Problem description.
Every entry below should be repeated exactly; the pictures should not.
(Records to use)
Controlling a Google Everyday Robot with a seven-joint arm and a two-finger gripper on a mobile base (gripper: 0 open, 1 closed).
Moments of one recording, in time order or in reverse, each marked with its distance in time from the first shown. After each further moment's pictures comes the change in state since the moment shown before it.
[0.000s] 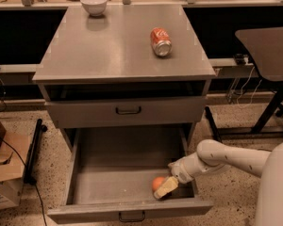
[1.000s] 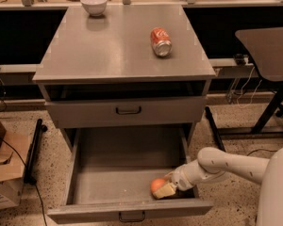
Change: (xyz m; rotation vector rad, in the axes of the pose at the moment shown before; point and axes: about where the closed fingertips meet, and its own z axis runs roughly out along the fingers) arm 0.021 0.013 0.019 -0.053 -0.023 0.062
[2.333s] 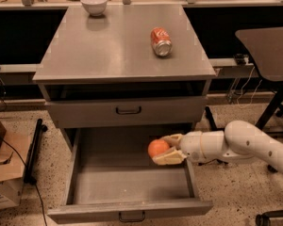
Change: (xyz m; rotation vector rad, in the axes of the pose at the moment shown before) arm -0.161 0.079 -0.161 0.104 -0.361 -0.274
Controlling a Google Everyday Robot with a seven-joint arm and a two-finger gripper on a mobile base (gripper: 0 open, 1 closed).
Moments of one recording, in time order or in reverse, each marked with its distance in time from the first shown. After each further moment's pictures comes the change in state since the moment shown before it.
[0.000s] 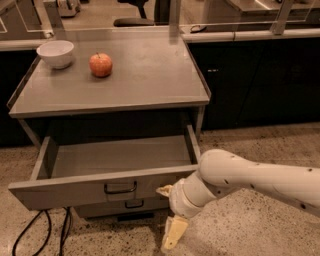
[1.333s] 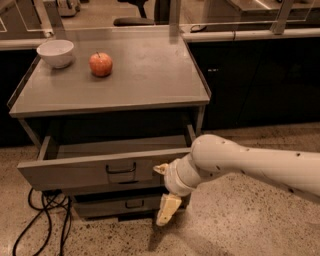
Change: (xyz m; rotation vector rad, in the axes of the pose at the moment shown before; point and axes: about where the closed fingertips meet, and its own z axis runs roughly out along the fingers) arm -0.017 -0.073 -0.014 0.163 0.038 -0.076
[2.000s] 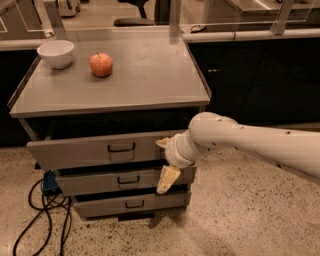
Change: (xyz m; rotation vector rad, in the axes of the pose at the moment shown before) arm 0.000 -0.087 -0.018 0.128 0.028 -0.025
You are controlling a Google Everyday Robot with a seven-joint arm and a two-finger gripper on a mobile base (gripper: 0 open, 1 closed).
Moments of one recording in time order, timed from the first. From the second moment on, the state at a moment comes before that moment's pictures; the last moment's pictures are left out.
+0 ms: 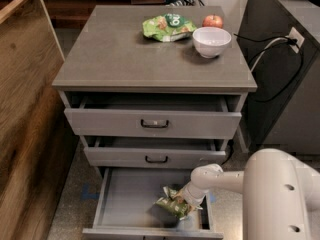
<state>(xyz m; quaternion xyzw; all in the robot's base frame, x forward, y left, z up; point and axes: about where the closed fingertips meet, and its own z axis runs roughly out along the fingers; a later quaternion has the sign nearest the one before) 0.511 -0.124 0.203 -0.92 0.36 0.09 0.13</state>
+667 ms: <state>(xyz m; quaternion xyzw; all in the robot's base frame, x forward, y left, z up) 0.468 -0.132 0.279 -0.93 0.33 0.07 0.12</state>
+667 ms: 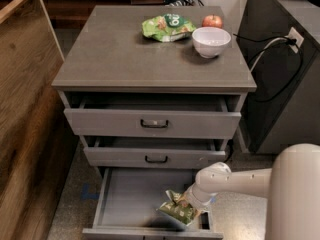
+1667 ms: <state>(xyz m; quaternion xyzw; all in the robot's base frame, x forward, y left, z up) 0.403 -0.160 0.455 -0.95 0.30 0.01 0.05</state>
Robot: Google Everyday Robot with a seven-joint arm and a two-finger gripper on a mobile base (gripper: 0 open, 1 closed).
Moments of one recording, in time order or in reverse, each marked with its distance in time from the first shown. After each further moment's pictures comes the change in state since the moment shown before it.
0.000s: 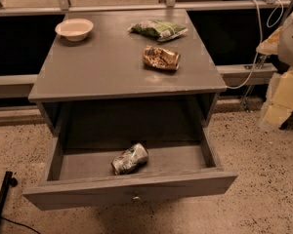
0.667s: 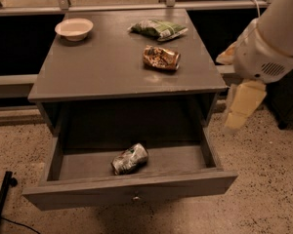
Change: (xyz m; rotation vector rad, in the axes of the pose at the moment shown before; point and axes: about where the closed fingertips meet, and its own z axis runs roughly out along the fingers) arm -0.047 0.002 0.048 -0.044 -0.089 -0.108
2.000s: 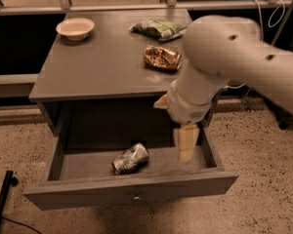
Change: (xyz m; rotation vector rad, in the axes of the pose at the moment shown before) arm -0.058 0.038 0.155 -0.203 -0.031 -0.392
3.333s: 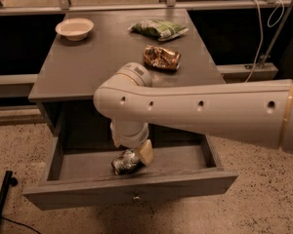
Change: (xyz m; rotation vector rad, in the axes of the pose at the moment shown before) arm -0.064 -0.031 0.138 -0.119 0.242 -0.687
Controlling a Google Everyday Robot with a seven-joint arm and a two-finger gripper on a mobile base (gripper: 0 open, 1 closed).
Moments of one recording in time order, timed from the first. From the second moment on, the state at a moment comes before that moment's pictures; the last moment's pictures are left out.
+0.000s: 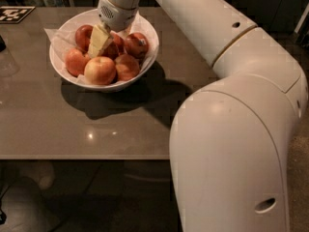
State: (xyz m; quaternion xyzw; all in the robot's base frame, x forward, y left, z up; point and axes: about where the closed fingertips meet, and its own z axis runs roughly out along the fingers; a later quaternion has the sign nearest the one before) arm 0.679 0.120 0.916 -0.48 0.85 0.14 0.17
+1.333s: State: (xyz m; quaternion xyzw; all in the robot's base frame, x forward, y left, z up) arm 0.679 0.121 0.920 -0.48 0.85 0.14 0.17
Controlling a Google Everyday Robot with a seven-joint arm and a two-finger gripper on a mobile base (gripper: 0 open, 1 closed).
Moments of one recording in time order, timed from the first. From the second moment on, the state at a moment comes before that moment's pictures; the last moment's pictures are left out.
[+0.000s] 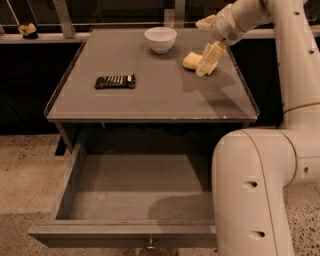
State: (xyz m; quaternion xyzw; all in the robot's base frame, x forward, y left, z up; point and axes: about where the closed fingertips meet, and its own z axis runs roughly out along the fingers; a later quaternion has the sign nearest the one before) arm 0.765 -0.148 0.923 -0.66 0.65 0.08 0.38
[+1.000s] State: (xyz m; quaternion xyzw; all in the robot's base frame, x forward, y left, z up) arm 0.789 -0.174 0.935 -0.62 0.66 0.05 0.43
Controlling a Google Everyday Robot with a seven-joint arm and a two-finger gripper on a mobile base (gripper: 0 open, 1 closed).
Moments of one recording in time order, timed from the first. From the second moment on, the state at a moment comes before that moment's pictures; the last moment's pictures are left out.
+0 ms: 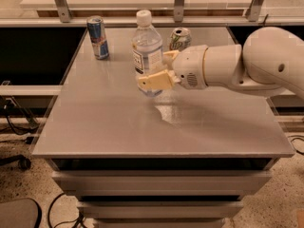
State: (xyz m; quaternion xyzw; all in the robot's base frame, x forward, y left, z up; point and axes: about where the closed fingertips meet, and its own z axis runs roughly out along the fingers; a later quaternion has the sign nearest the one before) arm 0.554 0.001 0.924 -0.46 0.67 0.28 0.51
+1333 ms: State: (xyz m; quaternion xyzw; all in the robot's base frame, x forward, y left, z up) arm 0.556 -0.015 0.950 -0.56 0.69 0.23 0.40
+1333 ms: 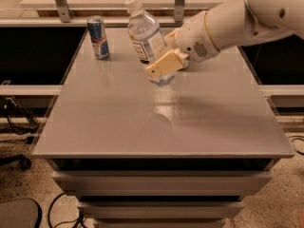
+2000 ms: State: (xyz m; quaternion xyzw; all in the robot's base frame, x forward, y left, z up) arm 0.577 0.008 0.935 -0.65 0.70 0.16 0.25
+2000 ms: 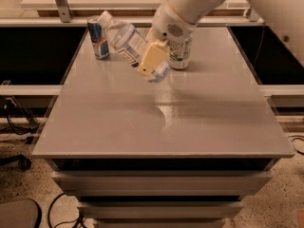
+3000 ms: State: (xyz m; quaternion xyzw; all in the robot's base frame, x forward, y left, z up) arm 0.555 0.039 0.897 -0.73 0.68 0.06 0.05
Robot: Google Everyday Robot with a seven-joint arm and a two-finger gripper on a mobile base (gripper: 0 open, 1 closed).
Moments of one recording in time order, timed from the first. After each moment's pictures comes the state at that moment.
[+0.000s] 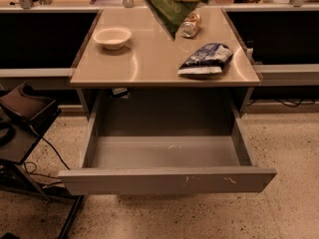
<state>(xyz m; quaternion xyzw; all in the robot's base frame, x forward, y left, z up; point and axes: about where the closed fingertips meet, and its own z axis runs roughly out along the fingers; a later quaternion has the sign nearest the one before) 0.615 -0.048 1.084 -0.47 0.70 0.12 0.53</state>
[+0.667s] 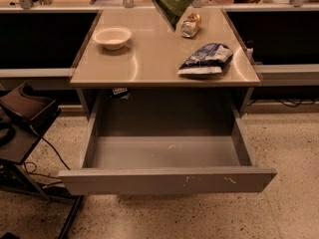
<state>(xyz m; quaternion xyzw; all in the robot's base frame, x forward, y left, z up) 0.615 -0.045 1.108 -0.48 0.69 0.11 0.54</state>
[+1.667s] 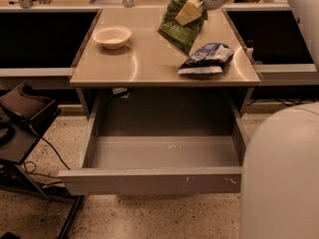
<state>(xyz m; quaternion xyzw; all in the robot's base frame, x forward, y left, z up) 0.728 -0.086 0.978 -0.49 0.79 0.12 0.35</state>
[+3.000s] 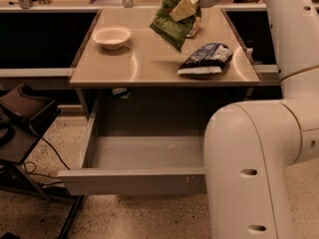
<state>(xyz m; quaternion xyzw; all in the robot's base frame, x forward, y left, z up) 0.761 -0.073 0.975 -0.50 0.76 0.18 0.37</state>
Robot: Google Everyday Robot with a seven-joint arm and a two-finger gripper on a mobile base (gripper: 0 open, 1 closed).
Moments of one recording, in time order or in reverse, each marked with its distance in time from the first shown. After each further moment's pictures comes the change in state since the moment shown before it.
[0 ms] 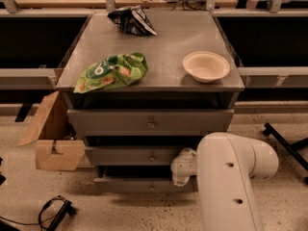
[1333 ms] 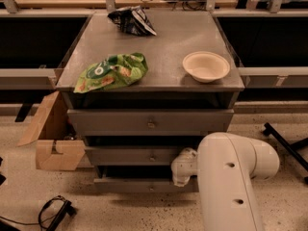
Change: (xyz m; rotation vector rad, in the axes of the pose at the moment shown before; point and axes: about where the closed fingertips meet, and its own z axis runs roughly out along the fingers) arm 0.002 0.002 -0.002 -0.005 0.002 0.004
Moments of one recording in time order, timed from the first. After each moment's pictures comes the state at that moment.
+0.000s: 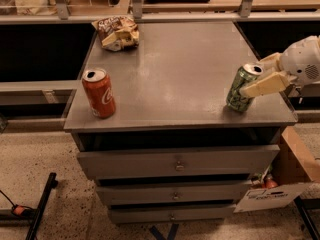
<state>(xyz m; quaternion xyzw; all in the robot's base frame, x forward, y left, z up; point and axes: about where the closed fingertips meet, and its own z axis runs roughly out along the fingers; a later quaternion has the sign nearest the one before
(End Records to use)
Exercise response.
Controlling a Google Everyday Robot with a seven-joint arm and a two-finger gripper on a mobile base (gripper: 0 open, 1 closed).
Moments of one recording, in time order or in reverse, each marked with its distance in time from the first shown. After each further moment's pictures comes the change in state since the moment shown before it.
[0.000s] 
[1.000s] 
Change: (xyz m; rotation vector rad, in the axes of the pose at the moment shown before; point and axes: about where the closed fingertips meet, and its own z axis runs roughly out along the fingers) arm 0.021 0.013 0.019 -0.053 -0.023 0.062
[2.333s] 
Change: (xyz m; rotation vector rad, in the axes of the pose at the moment shown before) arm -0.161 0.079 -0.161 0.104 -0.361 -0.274
Controlling a Google Everyday Robot with a seven-joint arm and a two-finger gripper on a mobile base (gripper: 0 open, 1 closed).
Moments of one recording, in time order or in reverse, each marked with its distance in time from the first shown. After each further moment's pictures comes the change in state since the moment shown before it.
[0.000s] 
[1.333s] 
Change: (xyz m; rotation vector rad, in the axes of the pose at the moment shown before; point and axes: about where the closed fingertips meet, and its own z axis runs roughly out along the fingers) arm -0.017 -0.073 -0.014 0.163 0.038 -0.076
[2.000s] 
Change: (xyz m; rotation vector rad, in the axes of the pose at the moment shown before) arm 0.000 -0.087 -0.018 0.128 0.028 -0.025
You are controlling a Google Everyday Robot with a seven-joint arm and a two-finger gripper on a mobile base (gripper: 0 open, 1 closed).
Moments of one recording in time order, timed from the first. From the second moment on, the state at a moment comes before that moment's pictures; the last moment's pictures are left out.
+0 ms: 
<state>(xyz m; quaternion xyzw; all in the robot's base frame, x forward, y left, z up; point and axes: about where the closed fingertips meet, and its own z axis runs roughly out along the fingers; a later quaternion has the sign nearest the one before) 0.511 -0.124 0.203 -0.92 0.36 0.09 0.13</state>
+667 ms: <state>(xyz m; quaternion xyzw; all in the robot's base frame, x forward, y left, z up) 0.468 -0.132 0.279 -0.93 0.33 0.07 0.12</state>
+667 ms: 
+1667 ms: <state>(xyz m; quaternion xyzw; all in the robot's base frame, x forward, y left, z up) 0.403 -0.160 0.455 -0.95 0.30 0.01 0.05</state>
Robot: Google Everyday Robot with a seven-joint arm and a two-finger gripper on a mobile base (gripper: 0 open, 1 closed).
Moments of one recording, in time order or in reverse, each marked with its distance in time from the first shown. After each further moment's pictures comes the change in state since the moment shown before it.
0.000s: 
0.667s: 
Change: (xyz m; rotation vector rad, in the axes of the pose at the moment shown before; point and axes: about where the closed fingertips meet, and its own z axis runs roughly out along the fingers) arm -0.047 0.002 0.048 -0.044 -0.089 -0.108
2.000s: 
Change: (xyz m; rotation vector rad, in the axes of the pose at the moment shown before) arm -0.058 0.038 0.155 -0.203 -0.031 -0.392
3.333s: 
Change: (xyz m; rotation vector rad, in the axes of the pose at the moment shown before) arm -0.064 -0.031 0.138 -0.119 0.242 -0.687
Controlling a Google Everyday Robot with a seven-joint arm and a two-finger gripper on a mobile base (gripper: 0 open, 1 closed).
Moments of one recording in time order, timed from the first. From the second moment on, the state at a moment comes before that moment's pictures; the last moment's pictures are left out.
+0.000s: 
State: (xyz m; quaternion xyzw; all in the robot's base frame, x forward, y left, z up; point and axes: about where the closed fingertips meet, and its own z axis runs roughly out along the fingers; a later quaternion has the sign nearest the one before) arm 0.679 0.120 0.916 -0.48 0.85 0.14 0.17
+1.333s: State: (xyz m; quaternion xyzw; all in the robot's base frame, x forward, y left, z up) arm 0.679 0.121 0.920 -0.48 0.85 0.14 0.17
Controlling a Google Everyday Robot with a seven-joint arm and a two-finger gripper on a mobile base (gripper: 0 open, 1 closed).
Moments of one recording in time order, timed from the first. From the second moment on, the state at a moment comes before that moment's pictures; the last moment's pictures are left out.
[+0.000s] 
State: (xyz m; quaternion xyzw; all in the robot's base frame, x forward, y left, z up; point and axes: about where the closed fingertips meet, and its own z axis runs roughly out along the fingers; a later quaternion has the sign nearest the one before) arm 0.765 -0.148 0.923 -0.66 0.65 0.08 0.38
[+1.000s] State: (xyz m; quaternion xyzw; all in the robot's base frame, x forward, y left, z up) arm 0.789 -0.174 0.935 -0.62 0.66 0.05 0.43
Controlling a Google Everyday Robot with a seven-joint arm and a two-finger gripper on a mobile base (gripper: 0 open, 1 closed).
Moments of one recording in time order, timed from the first. From the second moment on, the state at a moment comes before that moment's pictures; the last moment's pictures are left out.
+0 ms: 
State: (xyz m; quaternion xyzw; all in the robot's base frame, x forward, y left, z up; point and axes: about where the closed fingertips meet, and its own z axis runs roughly out along the fingers; a later quaternion has the sign nearest the one before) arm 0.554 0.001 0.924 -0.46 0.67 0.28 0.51
+1333 ms: State: (xyz m; quaternion xyzw; all in the robot's base frame, x forward, y left, z up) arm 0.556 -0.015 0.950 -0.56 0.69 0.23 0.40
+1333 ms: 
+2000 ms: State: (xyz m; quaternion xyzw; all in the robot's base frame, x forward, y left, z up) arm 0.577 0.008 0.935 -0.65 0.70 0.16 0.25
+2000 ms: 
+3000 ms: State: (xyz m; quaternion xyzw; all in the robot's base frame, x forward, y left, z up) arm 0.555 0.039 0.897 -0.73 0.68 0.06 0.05
Robot: Google Everyday Robot with a seven-joint arm and a two-finger gripper on a mobile base (gripper: 0 open, 1 closed).
Moments of one recording in time order, timed from the first. After each moment's pictures comes the state at that moment.
[+0.000s] 
<state>(xyz m; quaternion xyzw; all in the robot's base frame, x forward, y left, z up; point and axes: about where the closed fingertips meet, and its own z axis runs roughly out along the fingers; a later quaternion has the sign nearest the one before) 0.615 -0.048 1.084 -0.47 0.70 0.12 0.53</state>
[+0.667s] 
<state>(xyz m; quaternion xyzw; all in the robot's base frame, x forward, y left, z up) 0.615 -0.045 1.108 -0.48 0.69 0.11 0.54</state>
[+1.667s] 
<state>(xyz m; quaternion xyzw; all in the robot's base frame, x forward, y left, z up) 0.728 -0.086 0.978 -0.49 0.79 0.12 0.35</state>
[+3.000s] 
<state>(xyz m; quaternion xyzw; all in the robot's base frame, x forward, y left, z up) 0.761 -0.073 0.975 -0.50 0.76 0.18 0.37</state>
Robot: Google Everyday Robot with a seven-joint arm and a two-finger gripper on a mobile base (gripper: 0 open, 1 closed).
Moments of one recording, in time order or in reverse, each marked with its distance in time from the first shown. After each further moment's pictures comes the change in state since the moment shown before it.
[0 ms] 
[1333 ms] 
Change: (xyz m; rotation vector rad, in the axes of the pose at the moment shown before; point and axes: about where the closed fingertips meet, and its own z axis runs roughly out along the fingers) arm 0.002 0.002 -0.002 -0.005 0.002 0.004
Moments of one recording in time order, timed from the first. After each moment's pictures comes the state at that moment.
+0.000s: 
<state>(xyz m; quaternion xyzw; all in the robot's base frame, x forward, y left, z up; point and axes: about where the closed fingertips meet, and its own z axis runs roughly out along the fingers; a later quaternion has the sign nearest the one before

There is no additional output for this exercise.